### Work to complete
Where an image appears in the data, omit it and reproduce the rest exactly.

########

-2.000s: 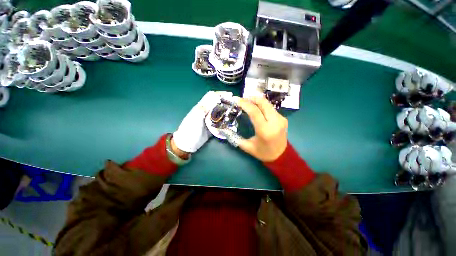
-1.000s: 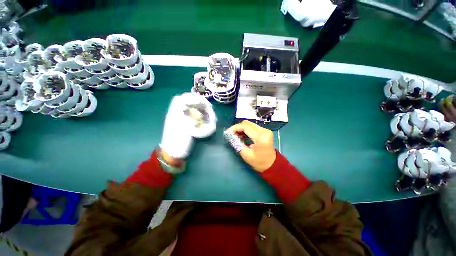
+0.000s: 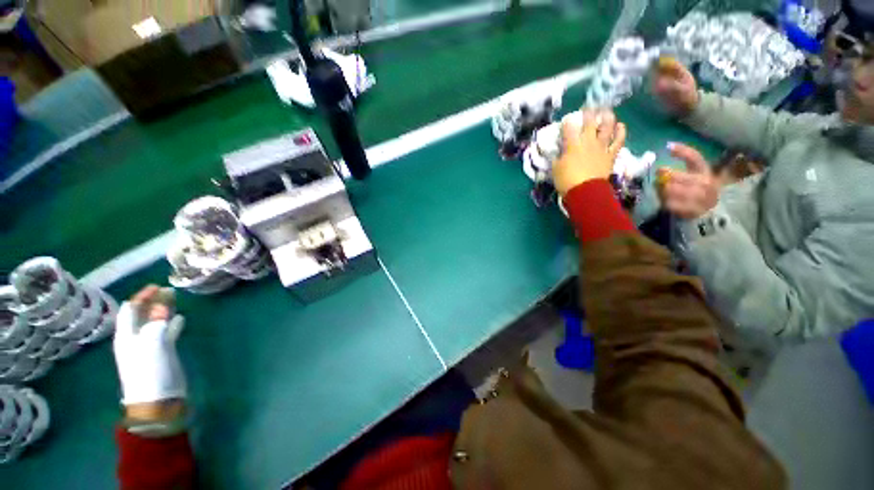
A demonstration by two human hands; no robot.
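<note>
My left hand (image 3: 149, 352), in a white glove with bare fingertips, is over the bench at the left, its fingers loosely bent and nothing seen in it. My right hand (image 3: 586, 153), bare, reaches far right over the rows of white subassemblies with dark undersides (image 3: 544, 144). Its fingers lie on or just above them, and whether it grips one is hidden. White housing shells with metallic insides (image 3: 208, 234) are stacked against the left side of the grey screw feeder (image 3: 292, 191). The feeder's pickup block (image 3: 321, 237) faces me.
More stacked white shells (image 3: 57, 306) stand at the left edge. The black screwdriver (image 3: 337, 105) hangs behind the feeder. A white bundle (image 3: 287, 81) and a brown cardboard box (image 3: 158, 62) are on the far side. Another person's hands (image 3: 688, 182) are close to the right rows.
The view has swung right. My left hand no longer holds the housing and is left of the feeder. My right hand has moved from in front of the feeder to the right rows.
</note>
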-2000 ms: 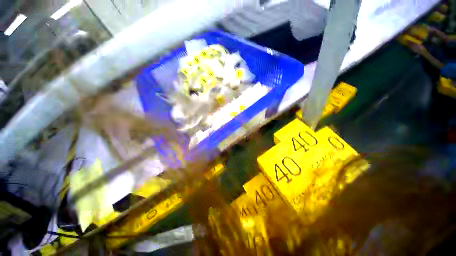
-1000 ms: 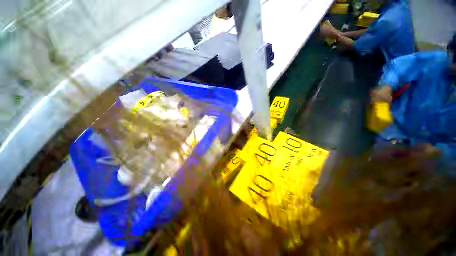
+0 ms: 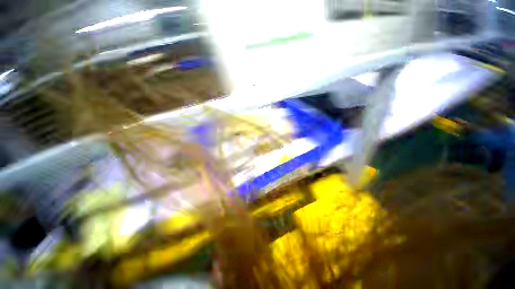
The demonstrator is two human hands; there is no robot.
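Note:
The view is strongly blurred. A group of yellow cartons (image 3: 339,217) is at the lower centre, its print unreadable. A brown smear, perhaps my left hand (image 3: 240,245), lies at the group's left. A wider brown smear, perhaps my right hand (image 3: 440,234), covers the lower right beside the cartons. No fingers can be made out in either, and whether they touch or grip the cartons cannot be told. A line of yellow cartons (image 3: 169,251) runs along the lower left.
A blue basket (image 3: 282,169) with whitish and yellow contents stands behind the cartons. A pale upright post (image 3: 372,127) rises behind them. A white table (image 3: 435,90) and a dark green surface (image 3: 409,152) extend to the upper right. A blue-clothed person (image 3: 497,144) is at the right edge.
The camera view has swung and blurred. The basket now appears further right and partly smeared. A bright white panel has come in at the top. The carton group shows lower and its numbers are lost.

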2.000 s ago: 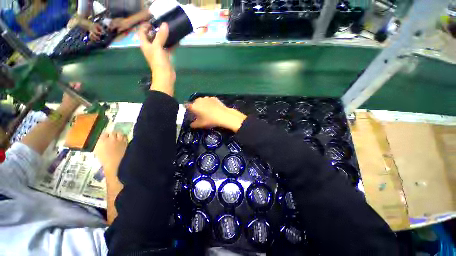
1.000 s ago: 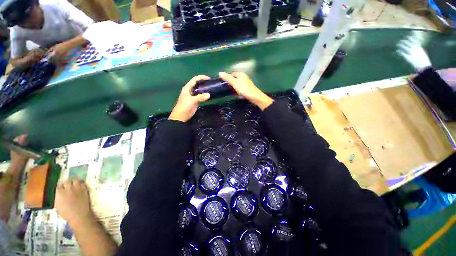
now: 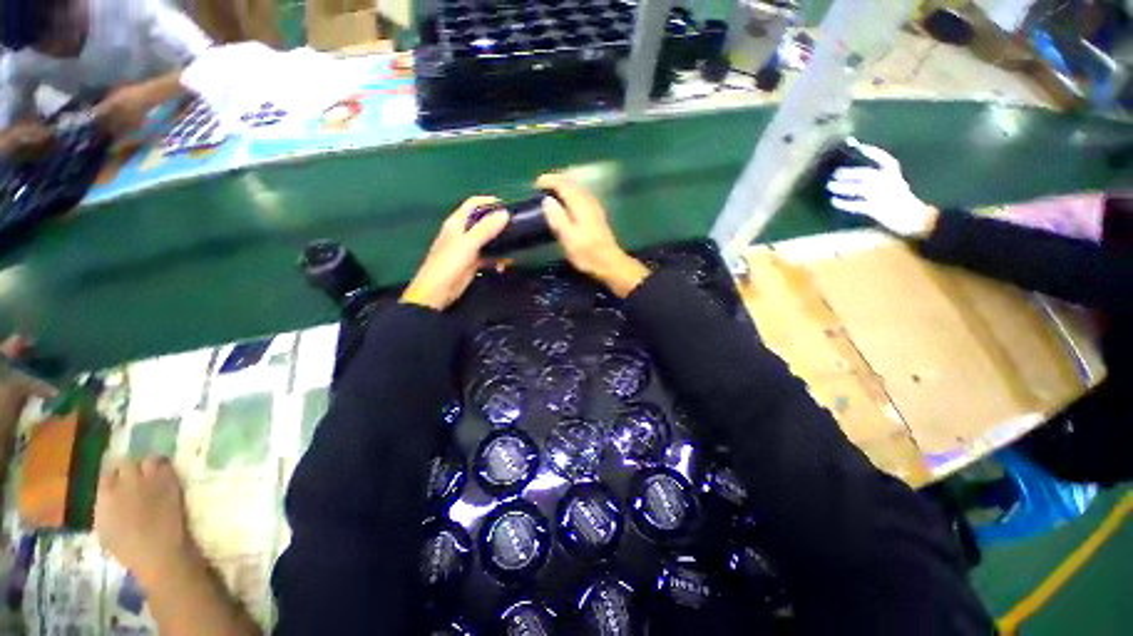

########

### Response below
-2.000s: 
-1.000s: 
+0.000s: 
A demonstration by two human hands; no robot.
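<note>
My left hand (image 3: 149, 352), in a white glove with bare fingertips, is over the bench at the left, its fingers loosely bent and nothing seen in it. My right hand (image 3: 586, 153), bare, reaches far right over the rows of white subassemblies with dark undersides (image 3: 544, 144). Its fingers lie on or just above them, and whether it grips one is hidden. White housing shells with metallic insides (image 3: 208, 234) are stacked against the left side of the grey screw feeder (image 3: 292, 191). The feeder's pickup block (image 3: 321, 237) faces me.
More stacked white shells (image 3: 57, 306) stand at the left edge. The black screwdriver (image 3: 337, 105) hangs behind the feeder. A white bundle (image 3: 287, 81) and a brown cardboard box (image 3: 158, 62) are on the far side. Another person's hands (image 3: 688, 182) are close to the right rows.
The view has swung right. My left hand no longer holds the housing and is left of the feeder. My right hand has moved from in front of the feeder to the right rows.
</note>
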-2000 ms: 
-1000 ms: 
+0 ms: 
The demonstrator is two human hands; there is no robot.
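Note:
The view is strongly blurred. A group of yellow cartons (image 3: 339,217) is at the lower centre, its print unreadable. A brown smear, perhaps my left hand (image 3: 240,245), lies at the group's left. A wider brown smear, perhaps my right hand (image 3: 440,234), covers the lower right beside the cartons. No fingers can be made out in either, and whether they touch or grip the cartons cannot be told. A line of yellow cartons (image 3: 169,251) runs along the lower left.
A blue basket (image 3: 282,169) with whitish and yellow contents stands behind the cartons. A pale upright post (image 3: 372,127) rises behind them. A white table (image 3: 435,90) and a dark green surface (image 3: 409,152) extend to the upper right. A blue-clothed person (image 3: 497,144) is at the right edge.
The camera view has swung and blurred. The basket now appears further right and partly smeared. A bright white panel has come in at the top. The carton group shows lower and its numbers are lost.
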
2.000 s ago: 
1.000 s ago: 
now: 

Here the exercise is finished.